In the first study, we fed increasing inclusions of canola meal in substitution for soybean meal to weaned pigs. Feeding up to 20% canola meal did not affect daily feed disappearance, weight gain, and final trial pig weight. Weaned pigs showed a tendency for reduced feed efficiency due to increasing fibre content.

A second experiment involving 1,100 hogs examined increasing inclusion of canola meal (0 – 24%) in growout diets containing 15% DDGS. Hogs fed 24% canola meal reached market weight only 3 days later than controls, with no impact on carcass weight, dressing percent, backfat, loin depth, pork yield or index.

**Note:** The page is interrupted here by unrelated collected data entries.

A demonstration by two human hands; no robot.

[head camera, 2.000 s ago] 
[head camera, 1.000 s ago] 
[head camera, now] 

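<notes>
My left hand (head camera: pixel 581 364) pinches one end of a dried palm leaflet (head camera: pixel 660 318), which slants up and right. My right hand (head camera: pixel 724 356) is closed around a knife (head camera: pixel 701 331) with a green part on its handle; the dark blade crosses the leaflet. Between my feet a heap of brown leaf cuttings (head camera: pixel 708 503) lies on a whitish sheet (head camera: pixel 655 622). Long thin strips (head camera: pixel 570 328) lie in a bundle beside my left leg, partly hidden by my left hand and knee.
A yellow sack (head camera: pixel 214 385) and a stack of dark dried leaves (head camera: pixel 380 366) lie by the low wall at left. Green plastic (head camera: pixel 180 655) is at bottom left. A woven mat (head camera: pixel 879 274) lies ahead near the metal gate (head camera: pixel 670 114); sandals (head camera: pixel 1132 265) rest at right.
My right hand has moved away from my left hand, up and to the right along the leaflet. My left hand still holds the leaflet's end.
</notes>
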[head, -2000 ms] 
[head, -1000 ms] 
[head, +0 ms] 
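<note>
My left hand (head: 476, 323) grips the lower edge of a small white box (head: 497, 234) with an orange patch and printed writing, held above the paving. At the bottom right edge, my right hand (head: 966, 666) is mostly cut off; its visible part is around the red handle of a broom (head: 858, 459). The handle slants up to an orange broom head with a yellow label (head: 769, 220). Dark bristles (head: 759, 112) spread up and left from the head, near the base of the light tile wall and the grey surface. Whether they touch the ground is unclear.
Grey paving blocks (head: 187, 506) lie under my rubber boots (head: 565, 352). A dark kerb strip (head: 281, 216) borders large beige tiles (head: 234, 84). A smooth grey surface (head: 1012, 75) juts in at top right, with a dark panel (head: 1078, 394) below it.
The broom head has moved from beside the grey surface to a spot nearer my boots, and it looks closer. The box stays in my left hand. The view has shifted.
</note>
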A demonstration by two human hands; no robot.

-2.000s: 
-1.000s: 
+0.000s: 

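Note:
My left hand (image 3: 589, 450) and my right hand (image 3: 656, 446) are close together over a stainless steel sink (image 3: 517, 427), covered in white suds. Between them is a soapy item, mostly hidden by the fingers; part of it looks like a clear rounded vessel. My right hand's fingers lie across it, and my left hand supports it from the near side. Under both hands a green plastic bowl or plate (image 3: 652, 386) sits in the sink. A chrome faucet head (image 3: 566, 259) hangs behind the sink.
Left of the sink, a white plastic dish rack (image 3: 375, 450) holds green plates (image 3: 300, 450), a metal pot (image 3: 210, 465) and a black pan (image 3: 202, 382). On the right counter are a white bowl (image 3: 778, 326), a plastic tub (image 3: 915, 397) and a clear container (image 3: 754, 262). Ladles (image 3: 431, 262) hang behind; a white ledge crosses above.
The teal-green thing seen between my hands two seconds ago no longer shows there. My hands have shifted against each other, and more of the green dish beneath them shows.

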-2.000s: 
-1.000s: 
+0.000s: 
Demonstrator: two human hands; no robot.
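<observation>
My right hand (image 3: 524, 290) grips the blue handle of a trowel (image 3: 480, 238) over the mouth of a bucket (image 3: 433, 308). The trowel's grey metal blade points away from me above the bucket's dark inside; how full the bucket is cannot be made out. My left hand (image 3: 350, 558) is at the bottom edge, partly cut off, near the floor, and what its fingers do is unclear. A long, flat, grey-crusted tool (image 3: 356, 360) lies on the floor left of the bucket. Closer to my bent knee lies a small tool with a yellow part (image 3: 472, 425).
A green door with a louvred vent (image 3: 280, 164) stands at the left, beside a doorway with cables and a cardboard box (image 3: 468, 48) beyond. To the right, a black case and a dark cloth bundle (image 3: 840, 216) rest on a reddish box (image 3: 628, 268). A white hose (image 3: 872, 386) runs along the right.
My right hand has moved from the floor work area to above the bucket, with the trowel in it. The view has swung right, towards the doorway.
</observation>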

A third commercial-scale trial with 1,100 hogs pushed canola meal inclusion further to 30% with 20% DDGS. Feed disappearance and weigh gain were reduced by 81 g/day and 9 g/day for every 10% increase in canola meal inclusion. Number of days to market weight increased by 1, carcass weight was reduced by 0.46kg, dressing percent dropped 0.4 points, and loin depth was reduced by 0.5 mm for every 10% increase in canola meal inclusion. However, hogs consumed up to 50% local coproducts instead of imported soybean meal without major reductions on hog growth performance or carcass traits.

Benefit to the Producer

It is thus feasible feeding up to 20% solvent-extracted canola meal to weaned pigs and 30% with 20% wheat DDGS in commercial hog diets formulated on net energy and digestible amino acid basis. Canola and DDGS inclusion rates will fluctuate with commodity cost and should be routinely optimized by least cost formulation. Feeding these fibrous coproducts increases gut weight at evisceration. Producers thus need to market hogs 1 – 2kg heavier live weight to achieve target carcass weight.